1837, als die 18-jährige Victoria Königin von Großbritannien und Irland wird, gibt es bereits eine erste Bahnverbindung von London nach Birmingham. Doch in Baden und Württemberg müssen die Wege noch mit Pferdekutschen zurückgelegt werden. Für die beschwerliche Reise nach Wildbad, dessen Lage der Autor "inmitten der Wildnis des Schwarzwaldes" beschreibt, benötigte der wohlhabende Granville allein von Stuttgart aus zehn Stunden. "Ich bin mit dem Eilwagen nach Wildbad gefahren, einem sehr praktischen und gut ausgestatteten Fahrzeug, das das Büro der "Königlich Württembergischen Expedition" um sieben Uhr morgens verlässt und einen Insassen für drei Gulden und sechs Kreutzer über Böblingen und Calw nach Wildbad befördert." Doch die lange Reise schien ihm zu gefallen: "Als wir unseren langsamen Kurs auf dieses Dorf ausrichteten, wurde der Charakter des Schwarzwaldes immer auffälliger. Der Reisende, der die verschiedenen Schönheiten dieser Region in sich aufnehmen möchte, sollte nicht nur diejenigen einfangen, die vor ihm liegen, sondern jetzt und bald auf die zurückblicken, die er gerade verlassen hat, um zu sehen, wie die verschiedenen Teile der Landschaften aussehen."

Gläsernes Aquamarin

Schließlich und endlich wurden durch die Kraft des Mineralwassers die Reisestrapazen schnell vergessen: "Diesen angenehmen Eindruck, welchen das Wasser auf mich machte, als es aus der Tiefe hervorquellend über meinen Körper floss, durchsichtig wie das gläserne Aquamarin, weich, natürlich warm und sanft murmelnd, werde ich nie vergessen."
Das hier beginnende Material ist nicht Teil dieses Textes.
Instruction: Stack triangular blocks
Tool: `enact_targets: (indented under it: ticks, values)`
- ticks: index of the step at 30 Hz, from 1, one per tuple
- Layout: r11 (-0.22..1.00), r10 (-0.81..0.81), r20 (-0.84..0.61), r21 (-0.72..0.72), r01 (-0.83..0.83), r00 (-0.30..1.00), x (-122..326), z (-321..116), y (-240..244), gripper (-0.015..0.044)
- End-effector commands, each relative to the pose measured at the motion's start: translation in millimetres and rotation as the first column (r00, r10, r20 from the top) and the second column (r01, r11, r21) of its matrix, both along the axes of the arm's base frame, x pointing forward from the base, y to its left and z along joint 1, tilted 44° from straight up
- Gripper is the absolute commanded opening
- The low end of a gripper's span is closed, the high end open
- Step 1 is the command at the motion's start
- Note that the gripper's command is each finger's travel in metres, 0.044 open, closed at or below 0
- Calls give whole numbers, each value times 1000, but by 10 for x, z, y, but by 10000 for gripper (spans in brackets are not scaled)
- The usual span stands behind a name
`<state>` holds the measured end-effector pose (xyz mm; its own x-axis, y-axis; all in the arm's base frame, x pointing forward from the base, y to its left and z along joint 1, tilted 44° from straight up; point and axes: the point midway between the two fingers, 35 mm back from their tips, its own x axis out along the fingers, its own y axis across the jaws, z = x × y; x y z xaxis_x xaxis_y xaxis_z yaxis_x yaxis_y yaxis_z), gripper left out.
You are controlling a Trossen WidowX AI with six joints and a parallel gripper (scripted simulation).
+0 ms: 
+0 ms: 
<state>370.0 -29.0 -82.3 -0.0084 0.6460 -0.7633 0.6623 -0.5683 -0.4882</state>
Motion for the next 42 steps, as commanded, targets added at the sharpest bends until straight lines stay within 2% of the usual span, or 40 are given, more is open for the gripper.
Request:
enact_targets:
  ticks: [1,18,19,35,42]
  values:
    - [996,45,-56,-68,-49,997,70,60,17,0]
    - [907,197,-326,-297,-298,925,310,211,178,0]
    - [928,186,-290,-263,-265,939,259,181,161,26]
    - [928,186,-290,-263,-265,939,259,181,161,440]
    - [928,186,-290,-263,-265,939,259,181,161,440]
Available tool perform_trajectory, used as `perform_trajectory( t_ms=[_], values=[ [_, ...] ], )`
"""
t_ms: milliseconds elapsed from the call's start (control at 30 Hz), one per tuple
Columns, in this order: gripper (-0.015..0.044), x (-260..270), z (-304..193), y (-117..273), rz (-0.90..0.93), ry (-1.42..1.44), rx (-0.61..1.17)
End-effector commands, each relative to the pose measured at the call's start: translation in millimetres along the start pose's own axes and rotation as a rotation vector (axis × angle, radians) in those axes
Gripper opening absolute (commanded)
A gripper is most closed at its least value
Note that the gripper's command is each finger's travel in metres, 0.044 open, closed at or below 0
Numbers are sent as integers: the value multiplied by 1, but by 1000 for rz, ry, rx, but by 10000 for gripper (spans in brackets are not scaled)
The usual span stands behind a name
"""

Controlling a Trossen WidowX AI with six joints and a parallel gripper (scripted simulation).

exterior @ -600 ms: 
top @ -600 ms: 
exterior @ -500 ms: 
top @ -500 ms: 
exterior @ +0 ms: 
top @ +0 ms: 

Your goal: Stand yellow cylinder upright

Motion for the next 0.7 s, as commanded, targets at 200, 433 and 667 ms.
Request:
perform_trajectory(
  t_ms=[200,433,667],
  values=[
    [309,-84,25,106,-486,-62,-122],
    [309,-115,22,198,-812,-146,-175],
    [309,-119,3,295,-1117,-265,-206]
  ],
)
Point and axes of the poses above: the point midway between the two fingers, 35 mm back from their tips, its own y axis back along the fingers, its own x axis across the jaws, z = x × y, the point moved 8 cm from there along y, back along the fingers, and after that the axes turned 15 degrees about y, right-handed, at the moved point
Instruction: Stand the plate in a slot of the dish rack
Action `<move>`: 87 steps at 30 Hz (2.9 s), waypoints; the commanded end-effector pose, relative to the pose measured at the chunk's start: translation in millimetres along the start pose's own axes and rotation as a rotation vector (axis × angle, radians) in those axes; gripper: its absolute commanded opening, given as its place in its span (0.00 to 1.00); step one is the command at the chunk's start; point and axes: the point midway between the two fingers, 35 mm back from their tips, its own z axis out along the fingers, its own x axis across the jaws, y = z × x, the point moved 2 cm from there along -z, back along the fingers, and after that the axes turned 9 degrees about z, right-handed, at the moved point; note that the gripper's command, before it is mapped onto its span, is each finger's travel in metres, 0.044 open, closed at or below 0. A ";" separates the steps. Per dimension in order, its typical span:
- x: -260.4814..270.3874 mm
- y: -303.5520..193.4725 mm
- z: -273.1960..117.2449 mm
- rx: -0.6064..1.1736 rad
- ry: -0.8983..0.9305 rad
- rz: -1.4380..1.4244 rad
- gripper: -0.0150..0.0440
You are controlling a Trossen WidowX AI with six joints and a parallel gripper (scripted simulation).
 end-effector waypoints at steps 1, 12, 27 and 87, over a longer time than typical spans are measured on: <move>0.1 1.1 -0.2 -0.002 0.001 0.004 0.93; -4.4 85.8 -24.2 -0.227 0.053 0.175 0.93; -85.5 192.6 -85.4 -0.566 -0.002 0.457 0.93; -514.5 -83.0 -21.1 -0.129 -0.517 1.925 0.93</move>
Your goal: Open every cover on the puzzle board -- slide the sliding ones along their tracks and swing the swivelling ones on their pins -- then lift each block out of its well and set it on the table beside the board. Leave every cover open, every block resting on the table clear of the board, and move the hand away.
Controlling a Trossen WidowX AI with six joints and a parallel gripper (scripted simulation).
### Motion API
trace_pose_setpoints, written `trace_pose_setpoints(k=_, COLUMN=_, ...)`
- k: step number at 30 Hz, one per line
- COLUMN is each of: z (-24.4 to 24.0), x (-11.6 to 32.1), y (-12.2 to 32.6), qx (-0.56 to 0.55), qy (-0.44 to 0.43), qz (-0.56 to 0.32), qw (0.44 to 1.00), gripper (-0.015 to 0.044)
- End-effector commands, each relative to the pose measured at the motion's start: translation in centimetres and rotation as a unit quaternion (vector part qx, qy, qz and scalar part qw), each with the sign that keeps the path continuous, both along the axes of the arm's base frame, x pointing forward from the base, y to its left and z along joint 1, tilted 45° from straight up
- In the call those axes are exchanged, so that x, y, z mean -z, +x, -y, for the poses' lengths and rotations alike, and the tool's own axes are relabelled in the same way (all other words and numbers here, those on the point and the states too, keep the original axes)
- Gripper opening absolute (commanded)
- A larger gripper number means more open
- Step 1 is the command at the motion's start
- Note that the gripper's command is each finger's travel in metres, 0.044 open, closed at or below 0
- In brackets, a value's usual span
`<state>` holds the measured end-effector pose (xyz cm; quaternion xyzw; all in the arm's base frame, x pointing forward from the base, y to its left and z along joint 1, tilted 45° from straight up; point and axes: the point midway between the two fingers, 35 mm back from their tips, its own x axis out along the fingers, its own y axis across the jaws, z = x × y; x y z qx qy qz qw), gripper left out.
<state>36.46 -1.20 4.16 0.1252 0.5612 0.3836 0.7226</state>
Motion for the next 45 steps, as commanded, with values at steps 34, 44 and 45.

Neben seiner ärztlichen und wissenschaftlichen Tätigkeit veröffentlichte Granville mehr als 220 Bücher und Schriften, die in sieben Sprachen zu lesen sind. Als britischer Arzt praktizierte er in Kissingen, um in den Sommermonaten die zahlreichen englischsprachigen Kurgäste ohne Sprachschwierigkeiten zu behandeln. Granville war es auch, der den italienischen Komponisten Gioachino Antonio Rossini (1792-1868) für eine Kur in Wildbad begeistert haben soll und der eine lange alphabetische Liste für die Lebensmittel erstellte, die er für den Patienten als geeignet oder ungeeignet hielt. Dabei waren Mandelmilch, wenig Kaffee, Bier und ungewürzte Schokolade erlaubt, Glühwein, Wein, Punsch und Tee aber verpönt. Für einen Kuraufenthalt empfahl er die Monate Mai bis September und war damit Auslöser für die vielen weiteren Gäste aus Großbritannien, die sich in den Sommermonaten für sechs bis acht Wochen mit ihrer Dienerschaft in Wildbad einquartierten.